Required work:
The answer must be every line below that holds the word "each".

Dataset content:
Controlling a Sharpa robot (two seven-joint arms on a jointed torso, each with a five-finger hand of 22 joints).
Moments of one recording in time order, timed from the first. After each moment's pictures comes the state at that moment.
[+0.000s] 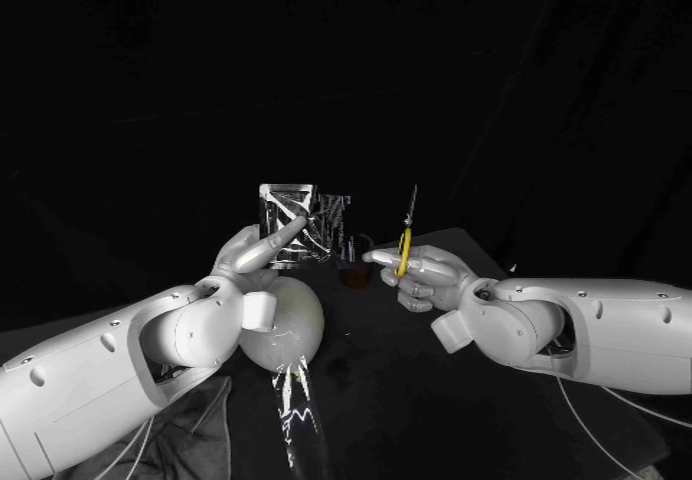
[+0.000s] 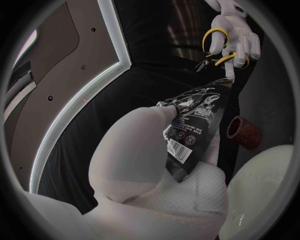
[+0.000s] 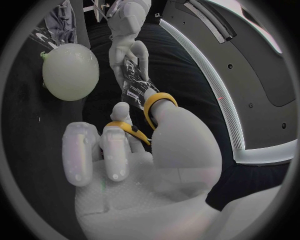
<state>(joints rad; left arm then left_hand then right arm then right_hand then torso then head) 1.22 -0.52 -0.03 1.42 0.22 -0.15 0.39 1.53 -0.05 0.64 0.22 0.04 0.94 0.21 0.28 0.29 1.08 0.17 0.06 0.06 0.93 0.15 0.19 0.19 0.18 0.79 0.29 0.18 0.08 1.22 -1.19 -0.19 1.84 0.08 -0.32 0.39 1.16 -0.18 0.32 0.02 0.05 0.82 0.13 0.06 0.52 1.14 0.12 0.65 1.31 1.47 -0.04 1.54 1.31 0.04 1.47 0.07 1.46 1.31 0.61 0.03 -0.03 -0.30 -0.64</state>
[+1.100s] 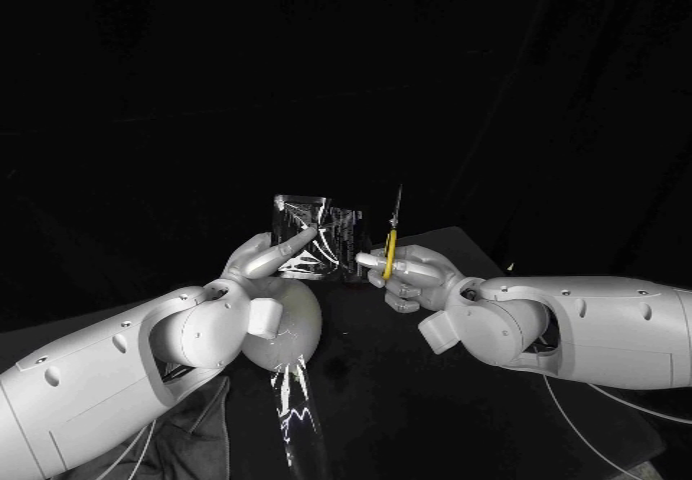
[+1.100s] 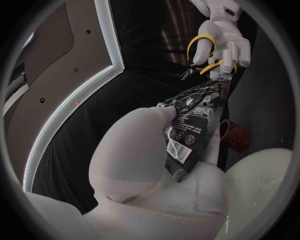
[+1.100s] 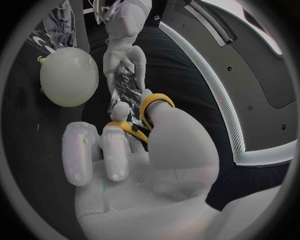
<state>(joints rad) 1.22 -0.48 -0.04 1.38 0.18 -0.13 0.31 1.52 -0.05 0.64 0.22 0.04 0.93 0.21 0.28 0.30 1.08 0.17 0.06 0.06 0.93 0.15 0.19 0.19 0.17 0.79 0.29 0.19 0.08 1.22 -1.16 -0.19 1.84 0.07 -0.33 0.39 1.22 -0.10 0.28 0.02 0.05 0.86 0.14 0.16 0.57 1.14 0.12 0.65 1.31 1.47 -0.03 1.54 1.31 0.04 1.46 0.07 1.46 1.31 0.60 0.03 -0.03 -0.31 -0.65</state>
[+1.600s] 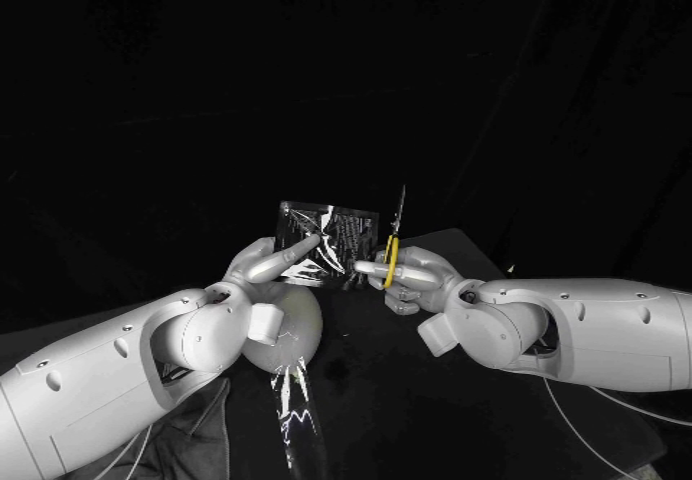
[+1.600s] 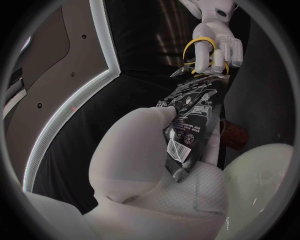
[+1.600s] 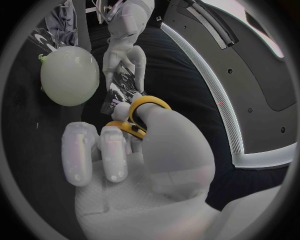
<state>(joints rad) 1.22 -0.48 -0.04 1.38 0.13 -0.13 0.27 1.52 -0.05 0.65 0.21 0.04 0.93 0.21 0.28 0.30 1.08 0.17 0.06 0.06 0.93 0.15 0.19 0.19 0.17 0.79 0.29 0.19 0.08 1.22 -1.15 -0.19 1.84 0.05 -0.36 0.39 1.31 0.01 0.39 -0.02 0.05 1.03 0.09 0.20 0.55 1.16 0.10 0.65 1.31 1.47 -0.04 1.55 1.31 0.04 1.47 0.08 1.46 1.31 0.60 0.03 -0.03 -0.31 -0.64</state>
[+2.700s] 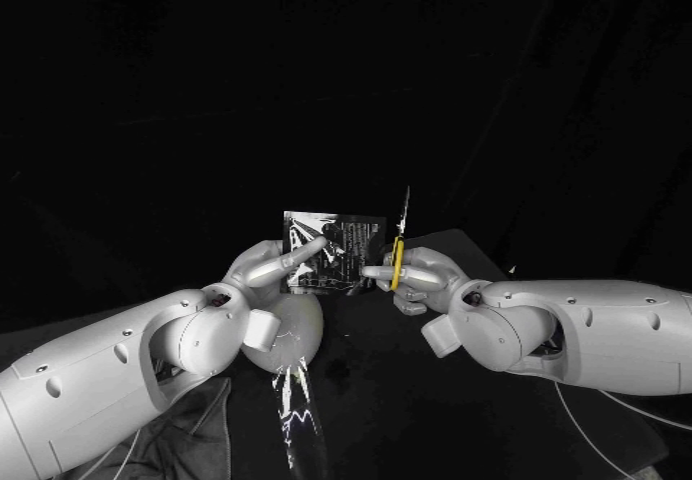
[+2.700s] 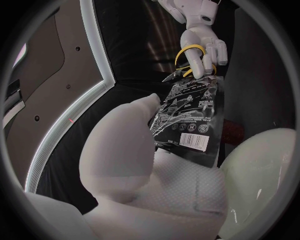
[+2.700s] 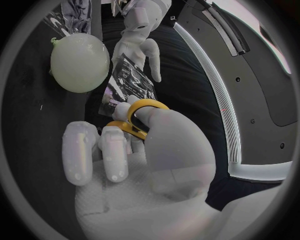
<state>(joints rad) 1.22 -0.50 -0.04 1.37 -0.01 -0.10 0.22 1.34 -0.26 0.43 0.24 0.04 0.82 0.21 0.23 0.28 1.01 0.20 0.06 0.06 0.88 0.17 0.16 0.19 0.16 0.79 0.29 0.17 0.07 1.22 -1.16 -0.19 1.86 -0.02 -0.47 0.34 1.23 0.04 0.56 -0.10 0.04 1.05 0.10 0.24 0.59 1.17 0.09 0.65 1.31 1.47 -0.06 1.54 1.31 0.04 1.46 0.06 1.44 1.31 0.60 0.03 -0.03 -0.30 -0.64</state>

Response below:
Controlling a Sharpa robot (two seven-joint arms on a jointed torso, each with a five-finger hand of 22 joints).
Moments of one recording in time order, timed from the first. After each moment's pictures comes the state at that moment.

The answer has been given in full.